Desde el día en que Jacobo Montoya la rechazó, su vida se había vuelto un desorden total. Se entregó por completo a la despreocupación, haciendo lo que le daba la gana, sin pensar en las consecuencias. Si tenía ganas de salir, salía. Si quería trasnochar, lo hacía. Su lema era disfrutar primero y, si acaso, preocuparse por su salud después.
Sabía perfectamente que ese ritmo no podía ser bueno para su cuerpo. Pero cada vez que lo pensaba, se decía a sí misma que ya después se recuperaría. Ahora, sin embargo, sentía el peso del cansancio como nunca antes. Su cuerpo ya no era el de una chica de veintiséis años. Así que, suspirando, se dio media vuelta y regresó a su cuarto a seguir durmiendo.

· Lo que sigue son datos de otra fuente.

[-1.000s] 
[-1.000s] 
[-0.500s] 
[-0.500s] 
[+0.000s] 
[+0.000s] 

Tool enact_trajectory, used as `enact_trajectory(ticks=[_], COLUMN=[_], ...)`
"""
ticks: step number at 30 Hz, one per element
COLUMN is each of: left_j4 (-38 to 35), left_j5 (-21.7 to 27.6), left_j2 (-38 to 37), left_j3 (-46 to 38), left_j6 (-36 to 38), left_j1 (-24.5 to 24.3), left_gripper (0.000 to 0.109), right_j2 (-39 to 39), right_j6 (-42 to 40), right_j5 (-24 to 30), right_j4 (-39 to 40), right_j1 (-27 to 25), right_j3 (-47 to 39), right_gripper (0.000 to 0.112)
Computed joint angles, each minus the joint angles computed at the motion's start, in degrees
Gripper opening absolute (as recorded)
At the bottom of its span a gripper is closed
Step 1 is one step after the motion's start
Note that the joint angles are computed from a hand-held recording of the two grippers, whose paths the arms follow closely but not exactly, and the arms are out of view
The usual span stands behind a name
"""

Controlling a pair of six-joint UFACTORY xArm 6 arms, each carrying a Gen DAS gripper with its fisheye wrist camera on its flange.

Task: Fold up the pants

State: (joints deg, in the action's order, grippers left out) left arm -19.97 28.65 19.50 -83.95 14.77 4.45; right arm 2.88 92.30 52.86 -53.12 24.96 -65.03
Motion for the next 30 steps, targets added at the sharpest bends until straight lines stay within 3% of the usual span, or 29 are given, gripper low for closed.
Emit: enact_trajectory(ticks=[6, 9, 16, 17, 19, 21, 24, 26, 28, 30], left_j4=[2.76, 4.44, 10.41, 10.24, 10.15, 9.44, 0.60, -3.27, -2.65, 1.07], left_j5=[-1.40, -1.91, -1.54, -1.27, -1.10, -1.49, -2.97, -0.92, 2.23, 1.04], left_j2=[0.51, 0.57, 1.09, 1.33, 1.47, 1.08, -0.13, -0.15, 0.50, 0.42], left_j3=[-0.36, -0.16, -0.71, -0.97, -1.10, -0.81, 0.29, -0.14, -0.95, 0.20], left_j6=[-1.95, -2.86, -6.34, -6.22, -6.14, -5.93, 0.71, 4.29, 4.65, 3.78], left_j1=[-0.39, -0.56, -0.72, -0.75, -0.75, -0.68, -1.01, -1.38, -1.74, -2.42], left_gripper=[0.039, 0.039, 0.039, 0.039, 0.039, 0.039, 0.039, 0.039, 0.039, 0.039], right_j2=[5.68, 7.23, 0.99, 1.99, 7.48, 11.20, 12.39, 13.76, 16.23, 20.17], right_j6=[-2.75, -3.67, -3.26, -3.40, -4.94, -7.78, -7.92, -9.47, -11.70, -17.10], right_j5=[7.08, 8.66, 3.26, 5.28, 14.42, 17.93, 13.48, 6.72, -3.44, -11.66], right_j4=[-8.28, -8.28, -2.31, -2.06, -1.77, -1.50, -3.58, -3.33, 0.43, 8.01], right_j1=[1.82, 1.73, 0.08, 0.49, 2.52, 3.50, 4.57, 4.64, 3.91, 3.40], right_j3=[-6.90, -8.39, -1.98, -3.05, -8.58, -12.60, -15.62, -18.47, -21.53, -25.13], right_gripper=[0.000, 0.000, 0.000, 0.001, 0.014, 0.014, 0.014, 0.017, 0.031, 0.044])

Abajo, Florencia, aunque no alcanzaba a ver a Adriana, podía adivinar que su nieta había vuelto a estar de malas.
—No le hagas caso a Adriana, esa niña anda insoportable últimamente. No sé qué le pasa, pero todo el día anda cabizbaja y se enoja por cualquier cosa —comentó Florencia, resignada.
Las empleadas domésticas que estaban cerca asintieron con la cabeza. Ya se habían acostumbrado a no limpiar temprano por las mañanas. Tenían que esperar hasta que Adriana se levantara, porque si la despertaban por accidente, seguro se ponía como fiera.
Micaela frunció el entrecejo. Sabía que uno de los síntomas más comunes de la enfermedad de la sangre de Adriana era precisamente la irritabilidad y el desgano.
A las diez y media, Micaela se despidió y se llevó a su hija, aunque la abuelita insistió mucho en que se quedaran. Pero Micaela pretextó trabajo y salió con Pilar, rumbo al centro comercial a comprar los preparativos para las fiestas de fin de año.
Pilar iba saltando de la emoción, tan feliz que contagiaba alegría a su alrededor.
Mientras el año nuevo se acercaba, el trabajo de Micaela también se acumulaba. En el laboratorio ya casi todo estaba detenido porque pronto empezarían las vacaciones, así que aprovechó para tomarse unos días libres también.
Ese día, Franco le avisó que necesitaba hablar con ella para ponerse de acuerdo sobre algunos pendientes del trabajo. Como sabía que Micaela tenía que cuidar a su hija, acordaron reunirse en una cafetería elegante que quedaba justo a un lado de su conjunto habitacional.
Cuando Micaela le contó a Pilar que iba a salir un rato, la niña asintió sin protestar y, tirando de la manga de su mamá, le preguntó:
—Mamá, ¿puedo invitar a Viviana a la casa para jugar un rato?
Micaela le sonrió y le acarició la cabeza.
—Déjame preguntar primero si el señor Joaquín está de acuerdo, ¿va?
Micaela le mandó un mensaje a Jacobo, preguntando si Viviana estaba en casa.
Poco después, Jacobo la llamó directamente.
—Sí, está en casa. De hecho, Viviana también ha estado preguntando cuándo puede jugar con Pilar —respondió Jacobo, con esa voz cálida que lo caracterizaba.
—¿Crees que la señora o la niñera puedan traer a Viviana a la casa? —preguntó Micaela.